To disable this setting, set the generateResourceLimits.cpu field to Disabled in the Broker resource.

Changing the generateResourceLimits field isn't supported in the Azure portal. To disable this setting, use the Azure CLI.

Multi-node deployment

To ensure high availability and resilience with multi-node deployments, the IoT Operations MQTT broker automatically sets anti-affinity rules for backend pods.

These rules are predefined and can't be modified.

Purpose of anti-affinity rules

The anti-affinity rules ensure that backend pods from the same partition don't run on the same node. This capability helps to distribute the load and provides resilience against node failures. Specifically, backend pods from the same partition have anti-affinity with each other.

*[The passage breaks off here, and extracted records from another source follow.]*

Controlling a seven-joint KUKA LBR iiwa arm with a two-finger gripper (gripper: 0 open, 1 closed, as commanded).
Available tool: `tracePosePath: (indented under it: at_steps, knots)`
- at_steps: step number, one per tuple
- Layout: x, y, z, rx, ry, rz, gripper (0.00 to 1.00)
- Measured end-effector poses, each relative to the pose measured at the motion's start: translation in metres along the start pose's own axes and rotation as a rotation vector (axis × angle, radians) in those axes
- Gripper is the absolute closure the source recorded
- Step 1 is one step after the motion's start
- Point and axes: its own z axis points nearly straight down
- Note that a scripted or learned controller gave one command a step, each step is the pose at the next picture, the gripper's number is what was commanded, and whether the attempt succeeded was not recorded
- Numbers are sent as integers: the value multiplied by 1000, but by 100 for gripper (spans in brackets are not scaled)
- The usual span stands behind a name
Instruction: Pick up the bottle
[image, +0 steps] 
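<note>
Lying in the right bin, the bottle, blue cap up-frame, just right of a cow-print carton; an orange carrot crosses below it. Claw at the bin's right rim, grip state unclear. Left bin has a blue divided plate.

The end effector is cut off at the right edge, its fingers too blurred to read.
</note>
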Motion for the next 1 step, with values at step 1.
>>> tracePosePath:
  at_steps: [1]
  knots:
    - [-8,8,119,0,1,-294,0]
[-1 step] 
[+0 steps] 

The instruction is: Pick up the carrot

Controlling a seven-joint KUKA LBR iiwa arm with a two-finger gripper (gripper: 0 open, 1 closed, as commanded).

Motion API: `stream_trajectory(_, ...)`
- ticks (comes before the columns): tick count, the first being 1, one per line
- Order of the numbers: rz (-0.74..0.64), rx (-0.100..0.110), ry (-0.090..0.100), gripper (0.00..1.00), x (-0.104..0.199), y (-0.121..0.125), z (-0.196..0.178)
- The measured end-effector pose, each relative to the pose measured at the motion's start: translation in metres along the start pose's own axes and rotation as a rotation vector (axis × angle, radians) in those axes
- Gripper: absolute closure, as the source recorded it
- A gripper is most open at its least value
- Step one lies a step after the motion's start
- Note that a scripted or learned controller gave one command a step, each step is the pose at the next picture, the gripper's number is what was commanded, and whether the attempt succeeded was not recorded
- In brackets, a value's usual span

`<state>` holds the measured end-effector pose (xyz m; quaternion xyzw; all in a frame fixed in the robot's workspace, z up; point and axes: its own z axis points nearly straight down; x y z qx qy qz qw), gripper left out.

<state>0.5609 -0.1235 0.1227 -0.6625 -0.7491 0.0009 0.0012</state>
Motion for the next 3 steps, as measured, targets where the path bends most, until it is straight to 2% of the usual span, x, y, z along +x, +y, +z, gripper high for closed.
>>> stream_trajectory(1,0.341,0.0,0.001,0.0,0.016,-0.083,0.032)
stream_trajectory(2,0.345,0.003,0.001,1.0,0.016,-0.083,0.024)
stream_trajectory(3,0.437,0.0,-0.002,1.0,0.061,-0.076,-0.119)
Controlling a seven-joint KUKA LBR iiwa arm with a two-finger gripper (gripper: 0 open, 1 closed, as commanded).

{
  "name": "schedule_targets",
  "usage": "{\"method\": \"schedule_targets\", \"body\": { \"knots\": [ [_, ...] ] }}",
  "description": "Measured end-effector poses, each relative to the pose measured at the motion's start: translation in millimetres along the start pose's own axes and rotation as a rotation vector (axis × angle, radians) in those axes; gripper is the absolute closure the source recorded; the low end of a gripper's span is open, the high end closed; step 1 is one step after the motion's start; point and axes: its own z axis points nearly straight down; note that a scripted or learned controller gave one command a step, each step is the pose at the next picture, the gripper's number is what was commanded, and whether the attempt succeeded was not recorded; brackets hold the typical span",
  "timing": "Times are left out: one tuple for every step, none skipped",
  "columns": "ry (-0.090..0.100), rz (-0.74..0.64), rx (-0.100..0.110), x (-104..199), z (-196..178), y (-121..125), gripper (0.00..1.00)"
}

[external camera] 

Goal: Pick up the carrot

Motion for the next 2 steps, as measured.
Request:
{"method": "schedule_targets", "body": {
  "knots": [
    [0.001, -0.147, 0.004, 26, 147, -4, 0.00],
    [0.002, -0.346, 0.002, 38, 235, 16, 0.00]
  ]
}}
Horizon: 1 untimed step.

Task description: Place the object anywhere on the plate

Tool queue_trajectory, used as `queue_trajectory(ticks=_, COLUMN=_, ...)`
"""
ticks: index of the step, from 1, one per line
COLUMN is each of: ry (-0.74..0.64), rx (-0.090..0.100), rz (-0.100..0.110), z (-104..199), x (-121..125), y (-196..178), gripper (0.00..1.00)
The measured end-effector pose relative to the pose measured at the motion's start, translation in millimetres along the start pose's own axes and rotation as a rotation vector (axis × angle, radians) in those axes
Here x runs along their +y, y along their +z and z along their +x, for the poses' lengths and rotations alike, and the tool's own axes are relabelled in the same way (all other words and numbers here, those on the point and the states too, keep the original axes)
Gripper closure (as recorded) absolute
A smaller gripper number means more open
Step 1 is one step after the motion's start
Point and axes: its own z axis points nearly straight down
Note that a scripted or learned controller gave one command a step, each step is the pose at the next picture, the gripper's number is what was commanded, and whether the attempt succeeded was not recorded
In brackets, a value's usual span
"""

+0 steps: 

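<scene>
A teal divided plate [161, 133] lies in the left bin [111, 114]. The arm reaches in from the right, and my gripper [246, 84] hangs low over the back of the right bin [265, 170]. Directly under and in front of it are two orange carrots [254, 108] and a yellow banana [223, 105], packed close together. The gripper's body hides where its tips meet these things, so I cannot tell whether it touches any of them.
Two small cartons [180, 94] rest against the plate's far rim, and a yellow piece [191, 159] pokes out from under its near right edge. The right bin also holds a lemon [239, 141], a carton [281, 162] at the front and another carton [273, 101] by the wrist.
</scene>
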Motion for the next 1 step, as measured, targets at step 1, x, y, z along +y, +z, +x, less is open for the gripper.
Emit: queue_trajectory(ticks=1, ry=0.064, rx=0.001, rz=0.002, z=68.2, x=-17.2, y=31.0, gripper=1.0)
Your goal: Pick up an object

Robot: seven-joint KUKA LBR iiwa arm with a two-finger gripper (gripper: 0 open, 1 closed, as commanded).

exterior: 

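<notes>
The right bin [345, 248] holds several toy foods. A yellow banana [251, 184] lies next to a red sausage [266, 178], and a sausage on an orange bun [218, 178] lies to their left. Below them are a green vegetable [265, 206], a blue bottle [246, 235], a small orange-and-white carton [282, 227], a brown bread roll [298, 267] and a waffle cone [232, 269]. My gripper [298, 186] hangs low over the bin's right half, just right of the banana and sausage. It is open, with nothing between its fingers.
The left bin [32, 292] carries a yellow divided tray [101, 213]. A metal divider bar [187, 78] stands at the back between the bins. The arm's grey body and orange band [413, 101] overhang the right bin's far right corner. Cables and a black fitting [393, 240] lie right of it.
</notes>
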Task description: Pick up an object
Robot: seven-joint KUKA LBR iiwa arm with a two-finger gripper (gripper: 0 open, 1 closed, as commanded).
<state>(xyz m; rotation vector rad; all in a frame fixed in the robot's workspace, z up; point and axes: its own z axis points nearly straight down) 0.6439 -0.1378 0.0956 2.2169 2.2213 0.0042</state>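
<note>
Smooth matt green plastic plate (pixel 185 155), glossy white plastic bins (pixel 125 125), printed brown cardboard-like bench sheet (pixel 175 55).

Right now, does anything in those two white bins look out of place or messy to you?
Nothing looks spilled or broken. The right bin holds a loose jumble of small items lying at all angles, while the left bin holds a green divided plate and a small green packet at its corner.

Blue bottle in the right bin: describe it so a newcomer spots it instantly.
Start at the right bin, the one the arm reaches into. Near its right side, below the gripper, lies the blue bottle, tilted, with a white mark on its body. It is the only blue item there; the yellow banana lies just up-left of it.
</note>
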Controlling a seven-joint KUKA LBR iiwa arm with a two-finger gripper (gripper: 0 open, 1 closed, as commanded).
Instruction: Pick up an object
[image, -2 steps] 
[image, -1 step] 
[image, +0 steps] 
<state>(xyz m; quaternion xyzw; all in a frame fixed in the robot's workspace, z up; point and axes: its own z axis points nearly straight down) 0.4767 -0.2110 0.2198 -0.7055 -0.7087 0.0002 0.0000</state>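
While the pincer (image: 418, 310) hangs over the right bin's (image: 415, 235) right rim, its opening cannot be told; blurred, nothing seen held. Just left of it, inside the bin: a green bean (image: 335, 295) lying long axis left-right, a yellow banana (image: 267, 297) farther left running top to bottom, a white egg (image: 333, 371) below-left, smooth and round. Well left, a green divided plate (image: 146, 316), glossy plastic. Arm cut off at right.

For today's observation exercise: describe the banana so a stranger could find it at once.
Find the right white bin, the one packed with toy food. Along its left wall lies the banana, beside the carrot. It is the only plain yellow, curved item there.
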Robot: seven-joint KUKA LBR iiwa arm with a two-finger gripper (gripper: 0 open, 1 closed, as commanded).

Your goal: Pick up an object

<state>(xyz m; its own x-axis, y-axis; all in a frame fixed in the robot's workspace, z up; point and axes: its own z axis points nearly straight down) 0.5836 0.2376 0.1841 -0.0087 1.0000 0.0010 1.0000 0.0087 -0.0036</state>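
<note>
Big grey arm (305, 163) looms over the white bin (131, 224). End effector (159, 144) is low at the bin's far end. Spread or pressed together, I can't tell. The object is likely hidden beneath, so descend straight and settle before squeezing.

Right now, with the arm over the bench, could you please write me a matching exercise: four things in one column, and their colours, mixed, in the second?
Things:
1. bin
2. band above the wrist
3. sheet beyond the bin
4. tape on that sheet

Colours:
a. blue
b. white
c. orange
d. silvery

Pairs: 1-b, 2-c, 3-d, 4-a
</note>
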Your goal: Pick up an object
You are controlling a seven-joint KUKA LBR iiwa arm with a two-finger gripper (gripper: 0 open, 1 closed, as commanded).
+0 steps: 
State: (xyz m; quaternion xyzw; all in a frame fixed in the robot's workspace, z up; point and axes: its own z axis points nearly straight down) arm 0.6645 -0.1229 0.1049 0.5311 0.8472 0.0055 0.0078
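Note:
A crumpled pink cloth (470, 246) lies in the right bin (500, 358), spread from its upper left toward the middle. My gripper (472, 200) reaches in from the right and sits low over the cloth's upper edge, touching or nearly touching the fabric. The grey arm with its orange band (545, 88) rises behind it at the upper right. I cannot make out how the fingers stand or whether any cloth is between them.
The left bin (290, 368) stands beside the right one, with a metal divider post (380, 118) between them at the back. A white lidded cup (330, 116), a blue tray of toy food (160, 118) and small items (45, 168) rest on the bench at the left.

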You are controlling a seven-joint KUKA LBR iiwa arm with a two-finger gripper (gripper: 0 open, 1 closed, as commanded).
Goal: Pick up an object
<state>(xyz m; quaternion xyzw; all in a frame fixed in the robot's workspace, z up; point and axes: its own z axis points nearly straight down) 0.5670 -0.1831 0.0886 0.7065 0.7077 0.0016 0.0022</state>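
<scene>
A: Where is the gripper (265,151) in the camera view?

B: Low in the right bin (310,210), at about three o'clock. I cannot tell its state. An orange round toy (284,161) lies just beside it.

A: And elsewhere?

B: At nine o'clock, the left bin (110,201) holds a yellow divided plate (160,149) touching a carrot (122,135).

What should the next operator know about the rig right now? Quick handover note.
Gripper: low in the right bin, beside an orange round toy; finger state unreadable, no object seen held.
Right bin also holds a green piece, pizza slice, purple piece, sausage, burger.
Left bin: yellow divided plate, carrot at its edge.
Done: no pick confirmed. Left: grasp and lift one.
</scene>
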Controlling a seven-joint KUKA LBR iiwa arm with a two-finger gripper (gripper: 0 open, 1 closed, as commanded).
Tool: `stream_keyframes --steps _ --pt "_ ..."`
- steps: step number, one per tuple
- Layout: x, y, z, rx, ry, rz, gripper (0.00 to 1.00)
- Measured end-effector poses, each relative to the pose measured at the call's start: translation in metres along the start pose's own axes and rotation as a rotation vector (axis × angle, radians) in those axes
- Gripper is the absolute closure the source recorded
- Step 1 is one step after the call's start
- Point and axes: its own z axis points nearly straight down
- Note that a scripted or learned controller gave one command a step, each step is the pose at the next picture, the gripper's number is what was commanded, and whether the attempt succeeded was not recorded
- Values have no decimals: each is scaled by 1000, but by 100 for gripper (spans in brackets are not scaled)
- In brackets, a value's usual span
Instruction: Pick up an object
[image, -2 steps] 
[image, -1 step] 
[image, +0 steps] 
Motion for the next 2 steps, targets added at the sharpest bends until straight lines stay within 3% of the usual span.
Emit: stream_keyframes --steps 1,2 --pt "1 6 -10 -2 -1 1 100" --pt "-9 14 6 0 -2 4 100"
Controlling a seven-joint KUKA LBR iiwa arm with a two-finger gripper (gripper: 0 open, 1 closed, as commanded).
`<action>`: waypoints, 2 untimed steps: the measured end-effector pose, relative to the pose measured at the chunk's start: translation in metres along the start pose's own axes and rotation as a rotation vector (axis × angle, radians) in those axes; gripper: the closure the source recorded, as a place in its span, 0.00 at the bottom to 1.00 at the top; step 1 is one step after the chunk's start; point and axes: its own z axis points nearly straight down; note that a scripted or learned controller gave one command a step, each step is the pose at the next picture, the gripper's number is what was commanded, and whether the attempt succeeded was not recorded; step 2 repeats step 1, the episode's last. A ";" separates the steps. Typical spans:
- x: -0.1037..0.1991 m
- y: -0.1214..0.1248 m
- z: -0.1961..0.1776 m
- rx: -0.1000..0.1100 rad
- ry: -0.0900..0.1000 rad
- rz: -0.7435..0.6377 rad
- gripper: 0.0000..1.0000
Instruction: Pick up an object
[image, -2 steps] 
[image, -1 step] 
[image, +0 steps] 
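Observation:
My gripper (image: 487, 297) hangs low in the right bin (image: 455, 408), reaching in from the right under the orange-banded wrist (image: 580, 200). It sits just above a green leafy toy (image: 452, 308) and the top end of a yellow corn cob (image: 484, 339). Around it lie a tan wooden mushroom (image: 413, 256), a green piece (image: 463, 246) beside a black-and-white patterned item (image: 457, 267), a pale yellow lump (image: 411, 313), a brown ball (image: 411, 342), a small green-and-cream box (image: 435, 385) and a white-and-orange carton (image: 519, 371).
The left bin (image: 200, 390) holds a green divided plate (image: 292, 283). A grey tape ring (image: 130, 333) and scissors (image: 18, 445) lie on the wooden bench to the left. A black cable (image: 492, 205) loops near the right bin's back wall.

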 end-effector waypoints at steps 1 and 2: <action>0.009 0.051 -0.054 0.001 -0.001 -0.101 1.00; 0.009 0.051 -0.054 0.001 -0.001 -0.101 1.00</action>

Verify anti-affinity settings

To verify the anti-affinity settings for a backend pod, use the following command:

kubectl get pod aio-broker-backend-1-0 -n azure-iot-operations -o yaml | grep affinity -A 15

The output shows the anti-affinity configuration, similar to the following example:

affinity:
  podAntiAffinity:
    preferredDuringSchedulingIgnoredDuringExecution:
    - podAffinityTerm:
        labelSelector:
          matchExpressions:
          - key: chain-number
            operator: In
            values:
            - "1"
        topologyKey: kubernetes.io/hostname
      weight: 100

These rules are the only anti-affinity rules set for the broker.